RuntimeError: Given input size: (64x1x1). Calculated output size: (64x0x0). Output size is too small

My model is:

def forward(self, x):
    x = self.first_bn(x)
    x = self.selu(x)

    x0 = self.block0(x)
    y0 = self.avgpool(x0).view(x0.size(0), -1)
    y0 = self.fc_attention0(y0)
    y0 = self.sig(y0).view(y0.size(0), y0.size(1), -1)
    y0 = y0.unsqueeze(-1)
    x = x0 * y0 + y0

    x = nn.MaxPool2d(2)(x)

    x2 = self.block2(x)
    y2 = self.avgpool(x2).view(x2.size(0), -1)
    y2 = self.fc_attention2(y2)
    y2 = self.sig(y2).view(y2.size(0), y2.size(1), -1)
    y2 = y2.unsqueeze(-1)
    x = x2 * y2 + y2

    x = nn.MaxPool2d(2)(x)

    x4 = self.block4(x)
    y4 = self.avgpool(x4).view(x4.size(0), -1)
    y4 = self.fc_attention4(y4)
    y4 = self.sig(y4).view(y4.size(0), y4.size(1), -1)
    y4 = y4.unsqueeze(-1)
    x = x4 * y4 + y4

    x = nn.MaxPool2d(2)(x)

    x = self.bn_before_gru(x)
    x = self.selu(x)
    x = x.squeeze(-2)
    x = x.permute(0, 2, 1)
    x, _ = self.gru(x)
    x = x[:, -1, :]
    x = self.fc1_gru(x)
    x = self.fc2_gru(x)

    return x

def _make_attention_fc(self, in_features, l_out_features):
    l_fc = []
    l_fc.append(nn.Linear(in_features=in_features, out_features=l_out_features))
    return nn.Sequential(*l_fc)

to solve RuntimeError: Given input size: (64x1x1). Calculated output size: (64x0x0). Output size is too small this error please give solution


  • The primary issue lies in your input size.

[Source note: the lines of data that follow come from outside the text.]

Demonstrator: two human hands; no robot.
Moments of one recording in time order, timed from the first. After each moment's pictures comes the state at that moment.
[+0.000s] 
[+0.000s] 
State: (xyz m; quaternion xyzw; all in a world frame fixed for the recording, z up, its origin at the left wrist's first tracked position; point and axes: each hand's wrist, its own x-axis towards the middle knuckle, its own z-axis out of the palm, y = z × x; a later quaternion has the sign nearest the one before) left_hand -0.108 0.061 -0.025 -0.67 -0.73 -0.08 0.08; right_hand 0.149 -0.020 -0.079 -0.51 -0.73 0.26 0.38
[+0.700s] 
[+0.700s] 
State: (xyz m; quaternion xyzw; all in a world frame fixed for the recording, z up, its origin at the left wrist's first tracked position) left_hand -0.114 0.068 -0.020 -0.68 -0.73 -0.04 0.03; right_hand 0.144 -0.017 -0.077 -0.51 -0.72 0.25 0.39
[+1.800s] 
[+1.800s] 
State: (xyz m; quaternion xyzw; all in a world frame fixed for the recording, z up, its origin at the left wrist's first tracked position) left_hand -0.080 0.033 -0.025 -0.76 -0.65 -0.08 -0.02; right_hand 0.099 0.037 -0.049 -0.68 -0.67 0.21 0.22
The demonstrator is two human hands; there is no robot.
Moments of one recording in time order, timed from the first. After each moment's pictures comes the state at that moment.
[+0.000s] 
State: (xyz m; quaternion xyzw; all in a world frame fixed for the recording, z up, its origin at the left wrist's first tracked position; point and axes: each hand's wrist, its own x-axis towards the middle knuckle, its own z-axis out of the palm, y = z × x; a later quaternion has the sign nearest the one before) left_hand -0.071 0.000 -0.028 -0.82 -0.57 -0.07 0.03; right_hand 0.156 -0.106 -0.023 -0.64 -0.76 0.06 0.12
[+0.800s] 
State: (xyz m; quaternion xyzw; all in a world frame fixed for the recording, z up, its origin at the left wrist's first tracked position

    If you examine the SpecRNet architecture, you'll notice that it includes some MaxPool2d modules.

    Let's consider an example where we input a tensor with the size (8, 1, 64, 64).

    Here are the outputs of each layer within the SpecRNet.

    INPUT:  torch.Size([8, 1, 64, 64])
    first_bn(x):  torch.Size([8, 1, 64, 64])
    selu(x):  torch.Size([8, 1, 64, 64])
    block0(x):  torch.Size([8, 20, 32, 32]) ######
    avgpool(x0).view(x0.size(0), -1):  torch.Size([8, 20])
    fc_attention0(y0):  torch.Size([8, 20])
    sig(y0).view(y0.size(0), y0.size(1), -1):  torch.Size([8, 20, 1])
    unsqueeze(-1):  torch.Size([8, 20, 1, 1])
    x0 * y0 + y0:  torch.Size([8, 20, 32, 32])
    MaxPool2d(2)(x):  torch.Size([8, 20, 16, 16]) ######
    block2(x):  torch.Size([8, 64, 8, 8]) ######
    avgpool(x2).view(x2.size(0), -1):  torch.Size([8, 64])
    fc_attention2(y2):  torch.Size([8, 64])
    sig(y2).view(y2.size(0), y2.size(1), -1):  torch.Size([8, 64, 1])
    unsqueeze(-1):  torch.Size([8, 64, 1, 1])
    x2 * y2 + y2:  torch.Size([8, 64, 8, 8])
    MaxPool2d(2)(x):  torch.Size([8, 64, 4, 4]) ######
    block4(x):  torch.Size([8, 64, 2, 2]) ######
    avgpool(x4).view(x4.size(0), -1):  torch.Size([8, 64])
    fc_attention4(y4):  torch.Size([8, 64])
    sig(y4).view(y4.size(0), y4.size(1), -1):  torch.Size([8, 64, 1])
    unsqueeze(-1):  torch.Size([8, 64, 1, 1])
    x4 * y4 + y4:  torch.Size([8, 64, 2, 2])
    MaxPool2d(2)(x):  torch.Size([8, 64, 1, 1]) ######
    bn_before_gru(x):  torch.Size([8, 64, 1, 1])
    selu(x):  torch.Size([8, 64, 1, 1])
    squeeze(-2) torch.Size([8, 64, 1])
    permute(0, 2, 1):  torch.Size([8, 1, 64])
    gru(x):  torch.Size([8, 1, 128])
    fc1_gru(x):  torch.Size([8, 128])
    fc2_gru(x):  torch.Size([8, 1])
    OUTPUT:  torch.Size([8, 1])

    We observe that the shape is halved after passing through block0, block2, block4, and undergoing MaxPool2d operations.

    Since SpecRNet utilizes block0, block2, block4, and applies MaxPool2d 3 times, your input size should ideally be 2^6, which equals 64.

    On the other hand, because you define your model architecture in as

    def get_specrnet_config(input_channels: int) -> Dict:
        return {
            "filts": [input_channels, [input_channels, 20], [20, 64], [64, 64]],
            "nb_fc_node": 64,
            "gru_node": 64,
            "nb_gru_layer": 2,
            "nb_classes": 1,
    specrnet_config = get_specrnet_config(input_channels=1)

    It means that your input channel is 1.

    In summation, your input size should be (batch_size,1,64,64).